By Francesco Canepa and Francesco Guarascio
FRANKFURT/BRUSSELS (Reuters) - Euro zone consumer prices halted their slide in March, data showed on Thursday, giving hope to the European Central Bank that its efforts to boost stubbornly low inflation will pay off once energy prices stabilise.
Inflation was zero year-on-year, the European Union's statistics agency said, revising up its earlier estimate of a 0.1 percent decline.
The largest boost to the index came from restaurants and bars, package holidays and rent, Eurostat said.
A 0.2 percent drop in inflation in February had stoked concerns that the currency bloc was heading for a new period of falling prices, a sign of weak economic growth, despite the ECB's aggressive stimulus measures.
March's reading may go a small way towards easing those concerns and rekindling ECB hopes that inflation will start moving closer to its target of just below 2 percent once a recent small rebound in the market price of crude oil starts filtering through to the real economy.

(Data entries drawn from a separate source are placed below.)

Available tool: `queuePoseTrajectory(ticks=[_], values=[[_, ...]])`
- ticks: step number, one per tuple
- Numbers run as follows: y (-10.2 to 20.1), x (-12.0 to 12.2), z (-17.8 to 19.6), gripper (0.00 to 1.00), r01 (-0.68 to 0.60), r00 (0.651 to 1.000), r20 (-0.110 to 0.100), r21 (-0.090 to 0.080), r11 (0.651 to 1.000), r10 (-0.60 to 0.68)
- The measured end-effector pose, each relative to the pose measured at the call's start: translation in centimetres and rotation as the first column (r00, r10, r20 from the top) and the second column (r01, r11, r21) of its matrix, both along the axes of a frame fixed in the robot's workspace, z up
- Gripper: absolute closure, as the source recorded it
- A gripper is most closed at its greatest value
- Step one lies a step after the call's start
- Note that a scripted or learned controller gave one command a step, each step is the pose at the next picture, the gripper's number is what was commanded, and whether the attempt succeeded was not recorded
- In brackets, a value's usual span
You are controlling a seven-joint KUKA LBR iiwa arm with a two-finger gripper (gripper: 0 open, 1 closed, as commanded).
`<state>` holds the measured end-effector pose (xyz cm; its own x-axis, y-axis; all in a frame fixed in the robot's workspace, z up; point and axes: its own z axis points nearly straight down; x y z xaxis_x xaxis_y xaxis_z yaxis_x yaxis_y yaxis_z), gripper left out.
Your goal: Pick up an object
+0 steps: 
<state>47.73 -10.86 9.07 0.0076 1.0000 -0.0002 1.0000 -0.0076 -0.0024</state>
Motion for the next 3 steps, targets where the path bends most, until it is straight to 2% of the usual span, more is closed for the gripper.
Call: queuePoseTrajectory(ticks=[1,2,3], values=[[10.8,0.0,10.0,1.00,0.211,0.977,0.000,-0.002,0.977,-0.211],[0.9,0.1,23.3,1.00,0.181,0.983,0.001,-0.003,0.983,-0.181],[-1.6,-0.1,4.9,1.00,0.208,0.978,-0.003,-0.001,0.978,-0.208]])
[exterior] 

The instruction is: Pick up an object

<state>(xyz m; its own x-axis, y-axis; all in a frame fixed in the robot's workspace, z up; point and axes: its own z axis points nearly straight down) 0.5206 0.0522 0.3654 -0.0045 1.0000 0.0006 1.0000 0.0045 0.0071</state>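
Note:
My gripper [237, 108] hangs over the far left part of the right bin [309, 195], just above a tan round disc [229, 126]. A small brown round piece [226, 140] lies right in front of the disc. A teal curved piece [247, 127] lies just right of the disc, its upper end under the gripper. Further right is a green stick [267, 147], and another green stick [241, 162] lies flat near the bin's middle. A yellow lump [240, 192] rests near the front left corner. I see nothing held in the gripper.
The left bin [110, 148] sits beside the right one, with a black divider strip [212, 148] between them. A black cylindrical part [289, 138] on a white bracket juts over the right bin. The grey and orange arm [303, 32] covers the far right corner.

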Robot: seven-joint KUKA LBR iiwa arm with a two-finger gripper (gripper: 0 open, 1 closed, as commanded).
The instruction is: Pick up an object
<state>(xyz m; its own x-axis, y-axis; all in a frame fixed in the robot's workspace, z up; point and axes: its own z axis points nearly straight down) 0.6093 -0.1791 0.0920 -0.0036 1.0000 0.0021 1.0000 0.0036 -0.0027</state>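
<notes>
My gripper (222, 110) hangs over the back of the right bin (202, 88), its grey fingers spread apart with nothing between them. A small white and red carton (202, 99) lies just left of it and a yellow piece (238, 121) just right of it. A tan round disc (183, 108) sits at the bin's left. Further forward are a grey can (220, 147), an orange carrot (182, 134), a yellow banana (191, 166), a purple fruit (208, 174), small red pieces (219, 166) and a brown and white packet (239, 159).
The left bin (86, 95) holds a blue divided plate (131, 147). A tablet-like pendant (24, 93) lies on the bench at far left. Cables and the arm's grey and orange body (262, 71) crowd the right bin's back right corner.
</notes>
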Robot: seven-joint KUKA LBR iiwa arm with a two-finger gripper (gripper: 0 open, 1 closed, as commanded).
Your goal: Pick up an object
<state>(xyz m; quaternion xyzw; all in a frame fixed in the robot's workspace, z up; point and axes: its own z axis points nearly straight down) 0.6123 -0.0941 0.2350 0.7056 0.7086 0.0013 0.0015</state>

"When we get the base effect from oil prices in the second half of the year the whole debate around the ECB may change," Anatoli Annenkov, an economist at Societe Generale (PA:SOGN), said.
"It will become easier for the ECB... to argue its actions are having some effect."
The ECB, which is buying 80 billion euros worth of assets per month to boost consumer prices, expects inflation to average 0.1 percent this year, 1.3 percent next and 1.6 percent in 2018.
Real energy prices, such as gasoline prices and heating oil, tend to lag financial markets by several months and, for now, they remain a drag on the index.
Eurostat's energy prices index fell 8.7 percent in March, its steepest fall since September 2015.
Core euro zone inflation, which excludes food and energy prices, accelerated to 1.0 percent from 0.8 percent in February.